Mental illnesses and mood disorders are incredibly common. Tens of millions of people in America alone suffer from them each year, but luckily there are more treatment options available than ever before.

For example, along with antidepressants and talk therapy, people who can’t use antidepressants for various reasons can turn to options such as transcranial magnetic stimulation. Under the Affordable Care Act mental health care became an essential covered service, and in society in general, there is less stigma surrounding mental health issues.

Despite all of the strides that have been made regarding mental health and available care and treatment, there’s one place that tends to be behind in offering support and reducing stigma, and that’s the workplace. Mental health is an important issue for employers because it impacts corporate culture, employee morale and productivity and the bottom line.

Employers need to focus on reducing the stigma as part of an effort to provide more support to employees, and below are some ways they can start doing that.

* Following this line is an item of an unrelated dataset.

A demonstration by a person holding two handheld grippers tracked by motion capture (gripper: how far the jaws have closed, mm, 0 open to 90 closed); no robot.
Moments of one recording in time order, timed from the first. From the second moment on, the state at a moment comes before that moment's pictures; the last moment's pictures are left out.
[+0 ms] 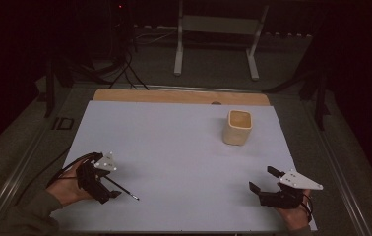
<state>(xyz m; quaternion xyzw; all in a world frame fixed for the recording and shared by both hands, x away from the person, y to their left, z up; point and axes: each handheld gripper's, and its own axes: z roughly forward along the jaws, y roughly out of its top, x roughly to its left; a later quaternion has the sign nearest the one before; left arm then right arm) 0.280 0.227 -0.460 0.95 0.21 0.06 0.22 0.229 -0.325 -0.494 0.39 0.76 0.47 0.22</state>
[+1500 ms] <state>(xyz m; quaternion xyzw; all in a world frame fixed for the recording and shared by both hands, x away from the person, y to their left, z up) 0.308 0.194 -0.492 0.98 0.20 -0.02 0.06 0.230 -0.325 -0.494 0.39 0.76 0.47 0.22</state>
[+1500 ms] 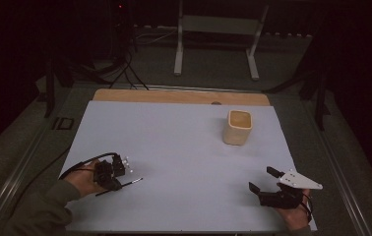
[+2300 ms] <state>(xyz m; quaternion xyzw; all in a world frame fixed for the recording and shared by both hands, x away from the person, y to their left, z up) 0.304 0.202 -0.470 0.97 0.21 -0.01 0.14 0.229 -0.325 -0.494 0.39 0.76 0.47 0.22</state>
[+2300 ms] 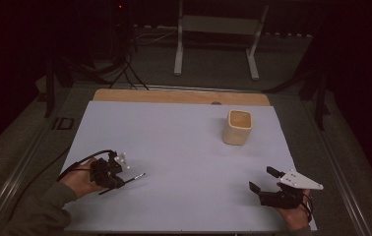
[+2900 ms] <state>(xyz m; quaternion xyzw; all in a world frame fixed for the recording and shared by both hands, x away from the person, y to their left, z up) 0.306 0.212 -0.449 0.95 0.25 0.04 0.20 0.229 -0.325 -0.494 0.39 0.76 0.47 0.22</state>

Integrate Mental Health And Wellness Programs

In the past decade or so, a lot of employers have emphasized employee health and wellness, and they can also integrate mental health into these programs. For example, employee programs will do things like incentivizing employees for participating in exercise classes. Employers can do something similar if employees participate in activities that promote mental wellness as well.

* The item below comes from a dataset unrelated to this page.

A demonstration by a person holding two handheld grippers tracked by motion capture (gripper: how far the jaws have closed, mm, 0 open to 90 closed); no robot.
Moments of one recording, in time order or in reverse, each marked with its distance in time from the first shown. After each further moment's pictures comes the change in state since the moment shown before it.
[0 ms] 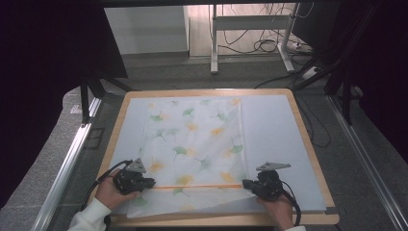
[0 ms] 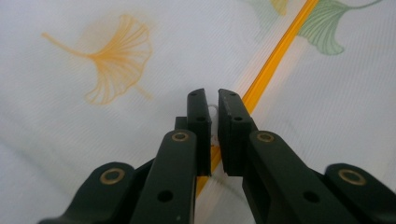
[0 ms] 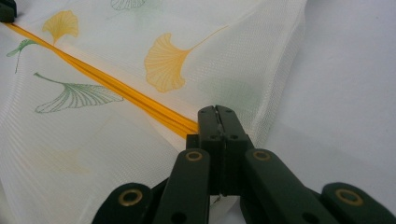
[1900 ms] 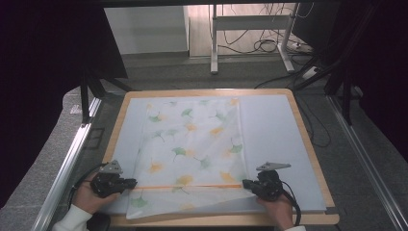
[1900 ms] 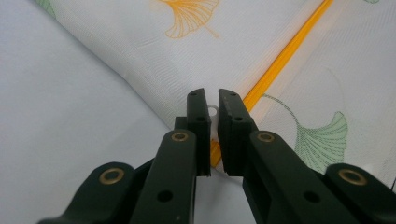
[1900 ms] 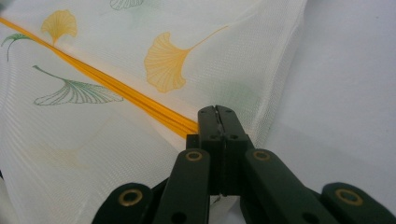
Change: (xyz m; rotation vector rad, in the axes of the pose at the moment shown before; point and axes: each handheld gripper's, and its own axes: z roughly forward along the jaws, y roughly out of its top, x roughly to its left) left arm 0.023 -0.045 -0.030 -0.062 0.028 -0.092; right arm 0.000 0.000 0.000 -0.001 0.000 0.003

It’s not enough to simply offer employee mental health wellness programs. They need to be marketed to employees and promoted.

Educate Workplace Leaders

People can feel like they’re pushed into the shadows if they have something such as depression simply because their employers and co-workers don’t know about it, or how to talk about it.

It can go a long way to educate and inform leaders in the business, because the more people know, the less fear or negativity and stereotyping is likely to go on.

Business leaders can learn how to communicate respectfully but also openly and honestly about mental illnesses, and they can also be trained on how to recognize certain warning signs or symptoms to provide help and support for employees.

Offer Mental Health Screenings

Something a lot of employers are doing right now is offering free mental health screenings.

Employees have to feel like this is completely confidential for it to be effective, but it can be a great way for people to feel that their employer cares about their mental health, and also to help people realize if they may have an issue that needs to be addressed or treated.

Create Policies That Promote Mental Health Care

Finally, let’s say you have an employee with a chronic health condition and they have to go to doctor’s visits regularly. Of course you wouldn’t think twice about making sure they’re able to go, but with mental health care appointments, employers may be less flexible.

Show your employees you  put a priority on mental health by ensuring that employees feel comfortable talking about what they’re going through and that policies are friendly to their healthcare needs, as policies would be for any physical health issue.